The fixed header is ``struct xfrm_user_migrate_state`` copied from the
request, followed by the same set of netlink attributes that are
accepted as input, with the differences noted below.

Differences from the request
-----------------------------

.. list-table::
   :widths: 25 75
   :header-rows: 1

   * - Field / Attribute
     - Difference
   * - ``new_sel``
     - Contains the actual selector of the newly installed SA, not the
       ``new_sel`` from the request. When
       ``XFRM_MIGRATE_STATE_UPDATE_H2H_SEL`` is set the kernel derives the
       selector from ``new_daddr`` / ``new_saddr``; the caller's
       ``new_sel`` field is ignored in that case. The notification
       always carries the real selector of the new SA.
   * - ``XFRMA_SA_DIR``
     - Present in the notification (set from the direction of the new
       SA) but **not accepted as input** — direction is immutable.
   * - ``flags``
     - Echoed back as-is. ``XFRM_MIGRATE_STATE_CLEAR_OFFLOAD`` and
       ``XFRM_MIGRATE_STATE_UPDATE_H2H_SEL`` describe the request that was
       made, not a property of the resulting SA.

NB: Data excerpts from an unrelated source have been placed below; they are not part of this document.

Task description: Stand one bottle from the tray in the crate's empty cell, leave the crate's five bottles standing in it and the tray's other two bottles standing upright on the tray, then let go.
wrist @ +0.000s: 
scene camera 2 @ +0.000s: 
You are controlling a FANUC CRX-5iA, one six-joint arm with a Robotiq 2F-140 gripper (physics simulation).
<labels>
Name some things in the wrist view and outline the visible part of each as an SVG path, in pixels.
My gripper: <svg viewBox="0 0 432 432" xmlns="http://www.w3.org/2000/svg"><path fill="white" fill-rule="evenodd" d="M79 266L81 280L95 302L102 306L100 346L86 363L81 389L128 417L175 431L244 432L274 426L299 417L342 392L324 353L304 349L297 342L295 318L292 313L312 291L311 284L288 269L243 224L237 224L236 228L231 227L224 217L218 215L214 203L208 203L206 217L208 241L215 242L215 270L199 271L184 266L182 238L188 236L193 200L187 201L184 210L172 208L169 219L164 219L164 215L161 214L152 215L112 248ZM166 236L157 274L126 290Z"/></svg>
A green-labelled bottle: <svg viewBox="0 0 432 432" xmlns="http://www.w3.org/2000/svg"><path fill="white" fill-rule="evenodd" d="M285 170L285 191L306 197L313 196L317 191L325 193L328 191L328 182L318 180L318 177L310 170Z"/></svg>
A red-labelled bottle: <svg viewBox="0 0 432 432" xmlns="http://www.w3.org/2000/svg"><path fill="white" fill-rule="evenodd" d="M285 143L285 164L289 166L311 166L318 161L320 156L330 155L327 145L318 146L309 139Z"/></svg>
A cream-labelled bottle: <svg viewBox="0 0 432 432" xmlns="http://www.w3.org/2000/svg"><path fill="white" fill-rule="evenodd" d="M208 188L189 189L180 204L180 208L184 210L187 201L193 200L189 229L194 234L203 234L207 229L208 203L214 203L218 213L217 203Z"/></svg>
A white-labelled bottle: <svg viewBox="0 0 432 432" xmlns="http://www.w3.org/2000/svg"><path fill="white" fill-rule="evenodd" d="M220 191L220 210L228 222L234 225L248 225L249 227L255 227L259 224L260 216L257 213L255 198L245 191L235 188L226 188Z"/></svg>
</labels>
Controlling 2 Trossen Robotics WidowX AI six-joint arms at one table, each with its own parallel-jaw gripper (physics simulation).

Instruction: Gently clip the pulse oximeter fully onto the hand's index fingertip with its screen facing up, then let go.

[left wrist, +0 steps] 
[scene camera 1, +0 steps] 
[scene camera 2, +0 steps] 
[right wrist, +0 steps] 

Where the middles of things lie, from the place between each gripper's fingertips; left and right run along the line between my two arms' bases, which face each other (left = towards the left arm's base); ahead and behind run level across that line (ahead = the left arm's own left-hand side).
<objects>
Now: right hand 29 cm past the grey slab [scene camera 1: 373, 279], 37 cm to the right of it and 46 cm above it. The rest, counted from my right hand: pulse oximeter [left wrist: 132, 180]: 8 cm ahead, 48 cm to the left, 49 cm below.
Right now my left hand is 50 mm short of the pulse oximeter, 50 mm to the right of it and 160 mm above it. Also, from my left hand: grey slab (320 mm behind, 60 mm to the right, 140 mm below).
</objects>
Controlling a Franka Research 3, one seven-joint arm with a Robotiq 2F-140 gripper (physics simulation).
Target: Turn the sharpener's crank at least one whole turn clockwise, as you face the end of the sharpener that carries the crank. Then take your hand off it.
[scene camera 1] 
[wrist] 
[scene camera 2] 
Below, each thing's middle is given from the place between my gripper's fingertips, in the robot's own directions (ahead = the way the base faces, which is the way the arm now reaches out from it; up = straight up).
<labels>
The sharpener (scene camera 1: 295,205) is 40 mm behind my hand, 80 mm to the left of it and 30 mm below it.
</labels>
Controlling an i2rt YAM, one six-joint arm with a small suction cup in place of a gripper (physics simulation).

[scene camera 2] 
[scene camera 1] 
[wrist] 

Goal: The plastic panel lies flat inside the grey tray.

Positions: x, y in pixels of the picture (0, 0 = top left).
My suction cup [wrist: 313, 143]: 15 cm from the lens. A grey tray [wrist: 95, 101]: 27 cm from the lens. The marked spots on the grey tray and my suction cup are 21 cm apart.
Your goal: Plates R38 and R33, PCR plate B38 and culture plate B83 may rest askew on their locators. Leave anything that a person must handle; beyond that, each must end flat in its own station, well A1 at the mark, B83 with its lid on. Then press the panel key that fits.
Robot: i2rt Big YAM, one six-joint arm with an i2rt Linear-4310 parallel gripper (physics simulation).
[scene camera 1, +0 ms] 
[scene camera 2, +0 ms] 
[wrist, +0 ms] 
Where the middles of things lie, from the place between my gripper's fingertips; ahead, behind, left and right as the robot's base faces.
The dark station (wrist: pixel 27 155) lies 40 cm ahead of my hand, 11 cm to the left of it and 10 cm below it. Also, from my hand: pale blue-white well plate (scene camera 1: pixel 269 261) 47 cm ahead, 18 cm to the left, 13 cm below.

Attributes in the notification
-------------------------------

.. list-table::
   :widths: 30 70
   :header-rows: 1

   * - Attribute
     - Description
   * - ``XFRMA_ENCAP``
     - UDP encapsulation template, if configured on the new SA.
   * - ``XFRMA_OFFLOAD_DEV``
     - Hardware offload configuration, if active on the new SA.
   * - ``XFRMA_MARK``
     - Mark on the new SA, if set.
   * - ``XFRMA_SET_MARK``
     - Output mark on the new SA, if set.
   * - ``XFRMA_SET_MARK_MASK``
     - Output mark mask, present together with ``XFRMA_SET_MARK``.
   * - ``XFRMA_MTIMER_THRESH``
     - Mapping maxage threshold, if non-zero.
   * - ``XFRMA_NAT_KEEPALIVE_INTERVAL``
     - NAT keepalive interval, if non-zero.
   * - ``XFRMA_SA_DIR``
     - Direction of the new SA.

Error Handling
==============

If the target SA tuple (new daddr, SPI, proto, new family) is already
occupied, the operation returns ``-EEXIST`` before the migration begins.
The old SA remains intact and the operation is safe to retry after
resolving the conflict.

If the target SA is deleted before the migration completes, the operation
returns ``-ESRCH``. No new SA is installed. Userspace should verify the
current SA state before retrying.

If the multicast notification (``XFRMNLGRP_MIGRATE``) fails to send,
the migration itself has already completed successfully and the new SA
is installed. The operation returns success, 0, with an extack warning,
but listeners will not receive the migration event.